Content starts
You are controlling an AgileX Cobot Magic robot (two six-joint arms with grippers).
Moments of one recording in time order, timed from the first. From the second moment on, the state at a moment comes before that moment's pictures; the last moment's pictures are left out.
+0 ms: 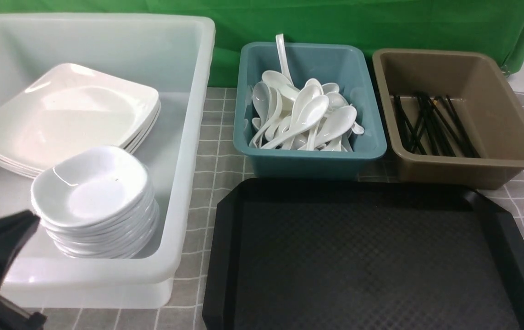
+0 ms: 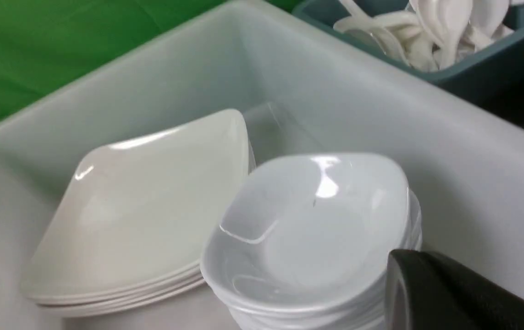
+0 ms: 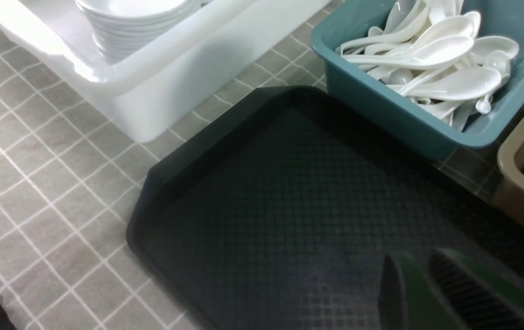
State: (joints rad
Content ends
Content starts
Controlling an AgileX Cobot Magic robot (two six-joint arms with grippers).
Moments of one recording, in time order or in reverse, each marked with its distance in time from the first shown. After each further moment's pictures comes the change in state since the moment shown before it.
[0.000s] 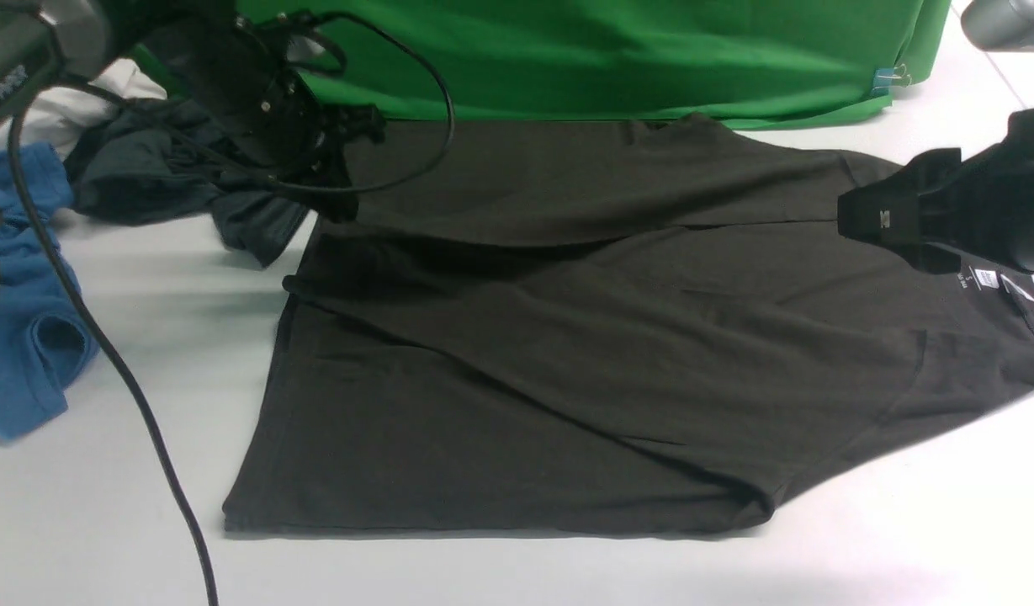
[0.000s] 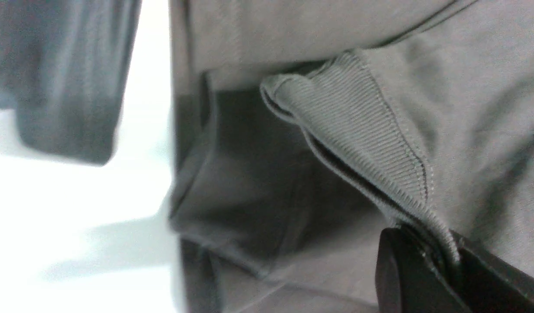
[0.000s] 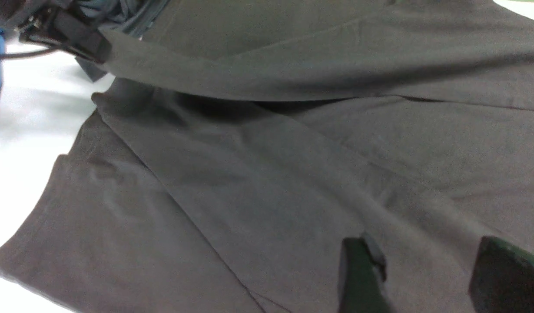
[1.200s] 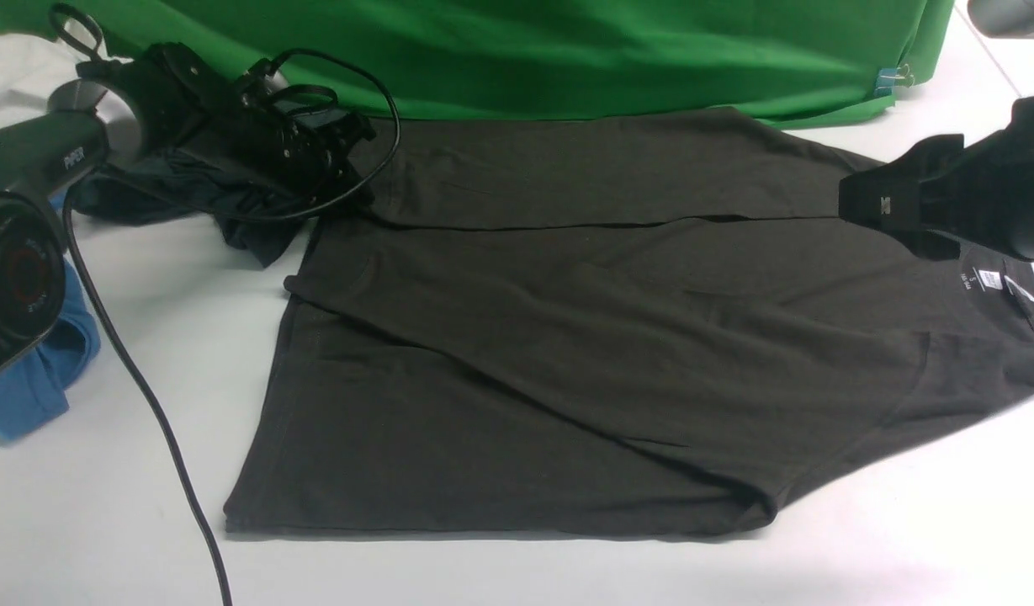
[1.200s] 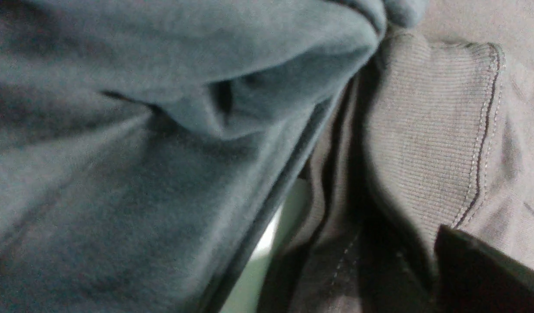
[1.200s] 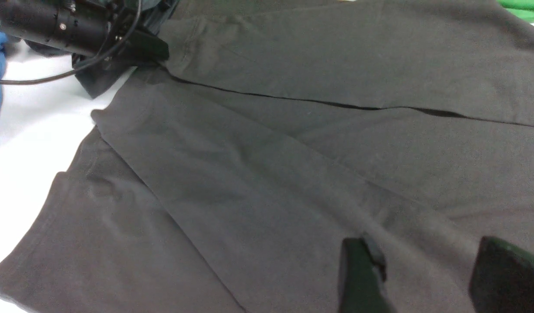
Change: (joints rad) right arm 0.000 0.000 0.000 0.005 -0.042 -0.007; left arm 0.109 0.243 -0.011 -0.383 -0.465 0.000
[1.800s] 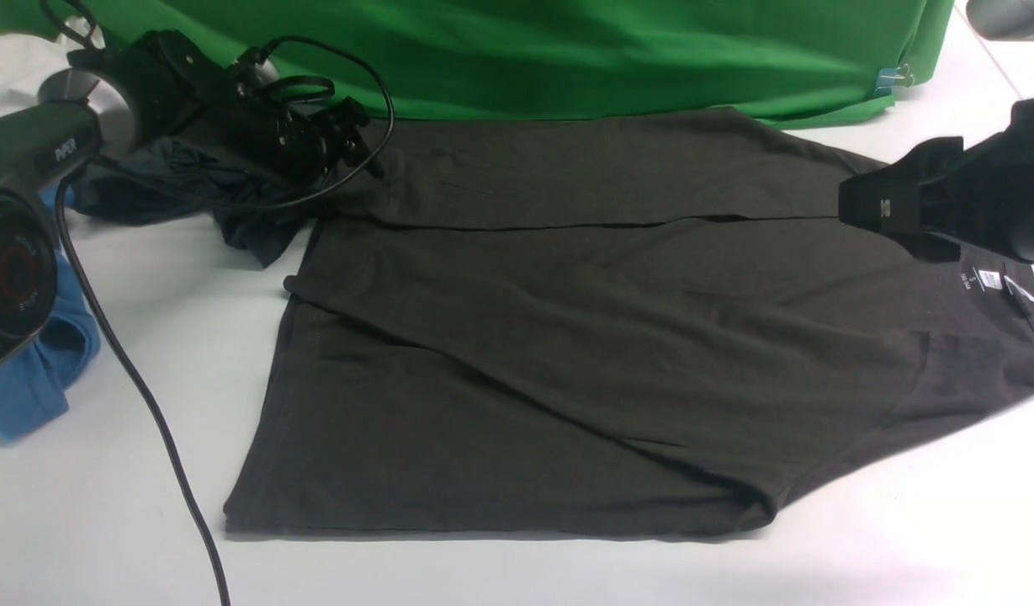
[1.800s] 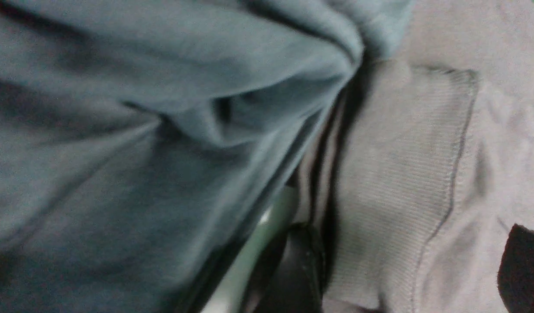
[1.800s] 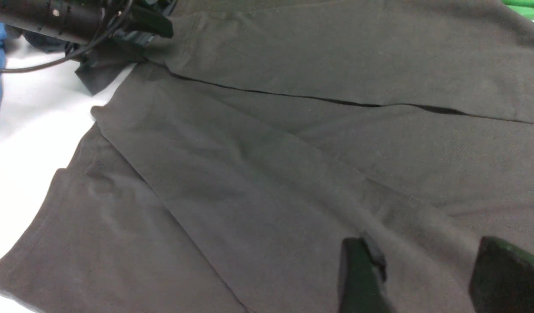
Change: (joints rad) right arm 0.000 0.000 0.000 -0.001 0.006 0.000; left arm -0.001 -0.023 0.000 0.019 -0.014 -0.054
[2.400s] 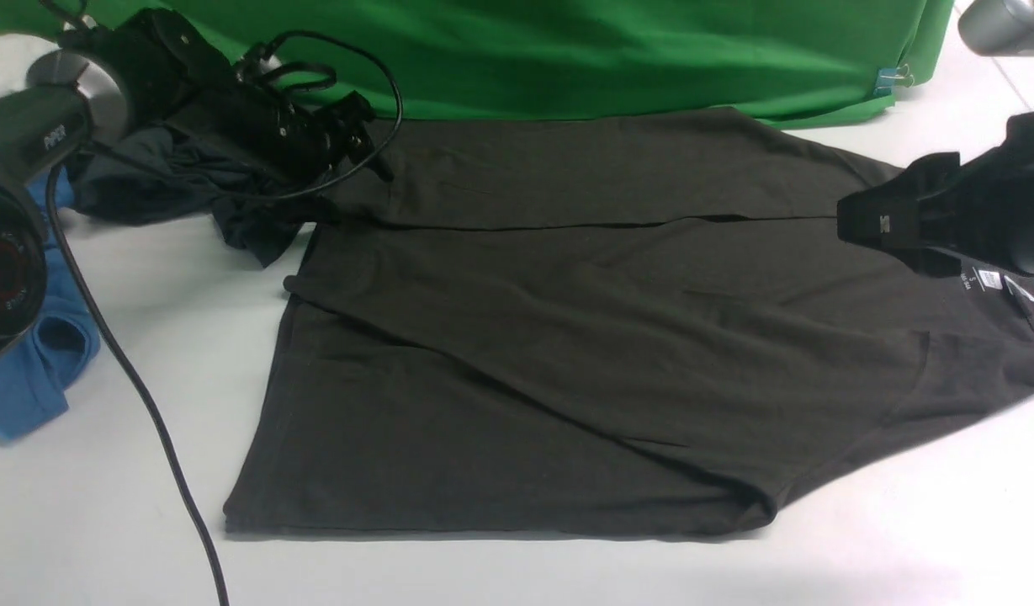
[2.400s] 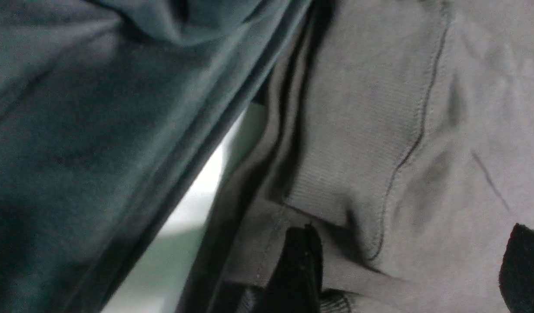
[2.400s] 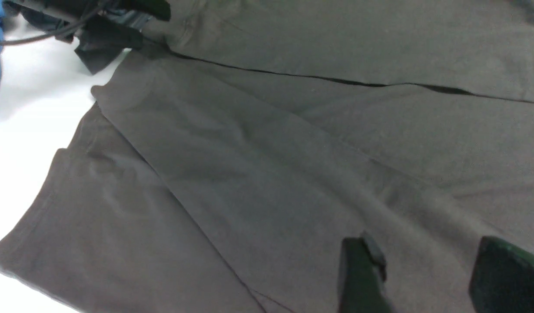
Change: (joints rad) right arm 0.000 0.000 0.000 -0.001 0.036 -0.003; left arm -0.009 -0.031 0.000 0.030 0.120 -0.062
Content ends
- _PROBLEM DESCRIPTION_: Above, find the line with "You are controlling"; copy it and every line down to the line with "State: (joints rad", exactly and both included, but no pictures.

- _SOLVED EXERCISE_:
You are controlling an AgileX Cobot Magic robot (two six-joint arms with grippers).
Moments of one recording in time order, timed from the first. From the second moment on, the state at a moment comes before that moment's pictures; the last moment's pictures are left out.
+0 ms: 
+0 ms: 
+0 ms: 
State: (joints rad

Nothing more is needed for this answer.